Although not reflected in the current CDC recommendations, tinidazole, an oral antiprotozoal drug available since 2004, recently has been approved for treatment of bacterial vaginosis.3 Tinidazole's spectrum of activity against BV, adverse side-effect profile, and drug interactions seem to be similar to that of metronidazole.3,4 The recommended dose of tinidazole for BV is 2 g once daily for 2 days or 1 g once daily for 5 days, and it is available in 250- and 500-mg tablets. Currently, studies are underway directly comparing the efficacy of tinidazole and metronidazole in treating BV to assist clinicians in establishing tinidazole's role.

Alternatives to antibiotics also are being investigated. Preliminary evidence shows Lactobacillus acidophilus intravaginal suppositories to be of benefit in the treatment of BV, as well as the oral consumption of Lactobacillus-enriched yogurt.

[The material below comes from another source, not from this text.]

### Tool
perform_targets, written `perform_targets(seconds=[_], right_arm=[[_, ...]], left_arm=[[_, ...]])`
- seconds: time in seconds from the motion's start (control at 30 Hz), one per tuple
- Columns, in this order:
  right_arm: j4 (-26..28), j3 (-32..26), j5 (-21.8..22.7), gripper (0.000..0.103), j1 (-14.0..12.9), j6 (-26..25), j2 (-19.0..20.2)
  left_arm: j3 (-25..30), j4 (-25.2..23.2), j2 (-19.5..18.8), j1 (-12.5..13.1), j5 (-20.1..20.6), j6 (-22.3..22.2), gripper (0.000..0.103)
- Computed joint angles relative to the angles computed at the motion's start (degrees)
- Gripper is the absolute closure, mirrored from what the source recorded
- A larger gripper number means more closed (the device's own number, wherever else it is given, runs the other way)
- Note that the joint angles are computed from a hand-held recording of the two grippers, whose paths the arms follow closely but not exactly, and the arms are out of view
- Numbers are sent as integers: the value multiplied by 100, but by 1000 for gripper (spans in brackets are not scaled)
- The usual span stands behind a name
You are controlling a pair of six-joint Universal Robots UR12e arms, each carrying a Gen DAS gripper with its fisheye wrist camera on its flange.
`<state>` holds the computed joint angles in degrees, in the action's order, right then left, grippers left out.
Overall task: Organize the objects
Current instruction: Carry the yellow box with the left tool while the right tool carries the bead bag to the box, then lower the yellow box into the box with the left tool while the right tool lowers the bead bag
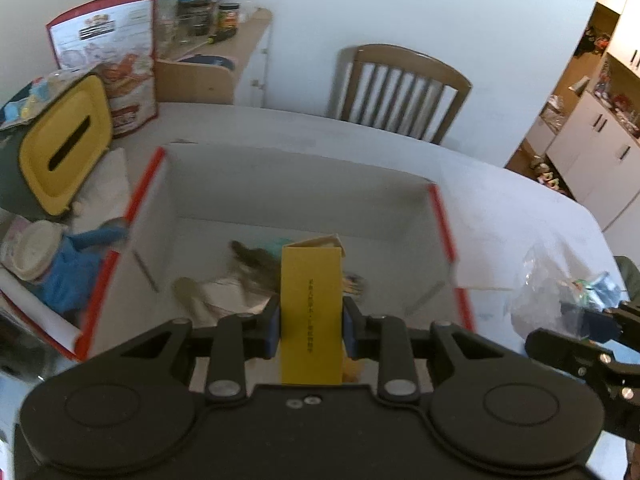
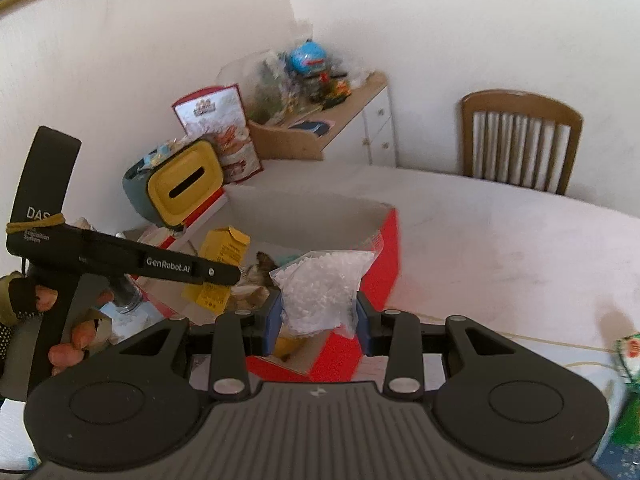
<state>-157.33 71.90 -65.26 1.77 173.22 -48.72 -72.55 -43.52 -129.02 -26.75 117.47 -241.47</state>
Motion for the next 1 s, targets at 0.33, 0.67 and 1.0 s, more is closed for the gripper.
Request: perform_targets(seconds=[0.33, 0.67, 1.0], right_arm=[[694, -827, -419, 66, 366, -475, 517], [1377, -1830, -918, 66, 601, -730, 1138], [2184, -2874, -1269, 66, 723, -735, 1764]], left_arm=[[-333, -306, 149, 292, 16, 209, 75], [-235, -542, 4, 528, -186, 705, 75], [-13, -719, -183, 646, -339, 1139, 75]])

Yogurt intravaginal suppositories should not be recommended as the Lactobacillus found in yogurt is not the same as that found in normal vaginal flora. Another treatment under investigation is the use of tea tree oil; however, this should not be recommended until further data are available.

Recurrence of bacterial vaginosis symptoms is fairly common due to continued infection by BV-associated organisms and/or the continued deficiency of Lactobacillus sp in the vagina.1 Women should be advised to follow up with their physician and return for additional treatment if symptoms do not resolve. Recurrent infections can be managed either with the original regimen or an alternative regimen; however, a specialist should be consulted for women with multiple recurrences.2

Patient Education

Patient counseling and education regarding BV should include an explanation of the disease, treatment options, and risk reduction. Inform patients to report malodorous, especially fishy smelling, vaginal discharge. Remind patients that although BV is not sexually transmitted, an increased risk of infection exists in patients with new or multiple sexual partners. To decrease the risk of developing BV, remind patients to avoid douching and limit the number of sexual partners.

Treatment Regimens for Bacterial Vaginosis


Metronidazole tablets

500 mg orally bid for 7 days

Metronidazole gel 0.75%

One full applicator (5 g) intravaginally qd for 5 days

Clindamycin cream 2%

One full applicator (5 g) intravaginally at bedtime for 7 days


Clindamycin capsules

300 mg orally bid for 7 days

Clindamycin ovules

100 mg intravaginally at bedtime for 3 days

Recommended for Pregnant Women

Metronidazole tablets

500 mg orally bid for 7 days

Metronidazole tablets

250 mg orally tid for 7 days

Clindamycin capsules

300 mg orally bid for 7 days

Adapted from references 1 and 2.


  1. Centers for Disease Control and Prevention. Sexually transmitted disease treatment guidelines. MMWR. 2006;55:49-52.
  2. Bacterial vaginosis. Center for Disease Control and Prevention Web site. Accessed February 7, 2008.
  3. Tinidazole (Tindamax)-a new antiprotozoal drug. Med Lett Drugs Ther. 2004;46:70-72.
  4. Austin MN, Meyn LA, Hillier SL. Susceptibility of vaginal bacteria to metronidazole and tinidazole. Anaerobe. 2006;12:227-230.